17. 40-year-old Ahmad smokes opium in the house next to his son, 6-year-old Vaes. In Afghanistan, opium is considered a medicine. Parents often treat their children with opium when they cannot afford to pay the doctor. Ahmad says he married his 14-year-old daughter to get money through dowry. His wife, also a drug addict, complains that all the money went to buy opium.
18. 12-year-old Samir shows 7 capsules of heroin, which he is about to swallow.
19. Badakhshan drug police destroy fields of opium poppy planted a few weeks before. Farmers complain that they have few alternatives to earn a living.

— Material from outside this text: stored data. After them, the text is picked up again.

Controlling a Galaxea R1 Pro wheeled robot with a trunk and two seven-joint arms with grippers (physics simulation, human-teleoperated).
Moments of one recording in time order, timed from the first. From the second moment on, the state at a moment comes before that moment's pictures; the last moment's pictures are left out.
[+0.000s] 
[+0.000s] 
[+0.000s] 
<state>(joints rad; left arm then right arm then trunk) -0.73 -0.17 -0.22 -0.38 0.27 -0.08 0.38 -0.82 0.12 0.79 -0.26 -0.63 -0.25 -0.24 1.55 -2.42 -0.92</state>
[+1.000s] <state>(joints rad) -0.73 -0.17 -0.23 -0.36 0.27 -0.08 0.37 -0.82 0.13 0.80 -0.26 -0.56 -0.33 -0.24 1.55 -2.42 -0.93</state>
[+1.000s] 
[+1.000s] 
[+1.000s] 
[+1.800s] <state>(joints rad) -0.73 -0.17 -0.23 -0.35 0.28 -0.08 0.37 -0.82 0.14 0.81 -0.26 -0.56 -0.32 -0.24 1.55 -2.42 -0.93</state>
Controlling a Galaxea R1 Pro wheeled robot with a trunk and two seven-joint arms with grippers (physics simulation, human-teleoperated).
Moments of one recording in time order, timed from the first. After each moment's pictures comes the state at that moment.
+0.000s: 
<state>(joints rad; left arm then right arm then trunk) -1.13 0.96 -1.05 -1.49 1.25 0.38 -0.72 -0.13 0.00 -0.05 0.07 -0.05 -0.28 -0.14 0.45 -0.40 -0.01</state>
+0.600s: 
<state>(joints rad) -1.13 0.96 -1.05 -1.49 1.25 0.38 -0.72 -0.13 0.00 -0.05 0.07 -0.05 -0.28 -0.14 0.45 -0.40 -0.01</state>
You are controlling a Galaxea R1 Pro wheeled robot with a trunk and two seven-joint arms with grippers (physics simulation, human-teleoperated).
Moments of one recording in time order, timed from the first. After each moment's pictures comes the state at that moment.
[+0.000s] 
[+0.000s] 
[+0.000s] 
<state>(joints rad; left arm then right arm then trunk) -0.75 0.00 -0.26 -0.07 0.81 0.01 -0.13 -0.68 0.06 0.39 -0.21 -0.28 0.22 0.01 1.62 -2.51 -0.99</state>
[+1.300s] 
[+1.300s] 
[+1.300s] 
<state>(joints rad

20. 30-year-old Daoud Mohammed became addicted to heroin. His mother has chained his legs so that he cannot go out and buy drugs.
21. Narcotics police search cars and trucks at a checkpoint set up outside the city of Herat. Only 1% of drug trafficking remains inside Afghanistan, according to UNODC.
22. 11-year-old Rafik and his 7-year-old sister Soyla drive up to the border crossing point with Iran. They travel 12 km in the trunk of a car to reach the Iranian border crossing point and beg. There were 13 people in the car.
23. Children carry the baggage of passengers who have arrived in Iran or are leaving it. For drug smugglers, children play the role of mules, as they arouse less suspicion and demand less money.
24. Soeyla asks for alms from travelers traveling to or from Iran. He and his brother can earn up to $4 a day. The family will spend this money on a crystal, pure heroin made in Afghanistan.
25. 7-year-old Jamila smokes crystal, pure heroin.
26. 11-year-old Rafik and his 10-year-old cousin Mir Aga smoke crystal, very pure heroin, sometimes mixed with amphetamines. Drugs produced in Afghanistan quickly become addictive. Agha says he tried to stop five times.
27. 11-year-old Farzana plays with a doll after using pure heroin.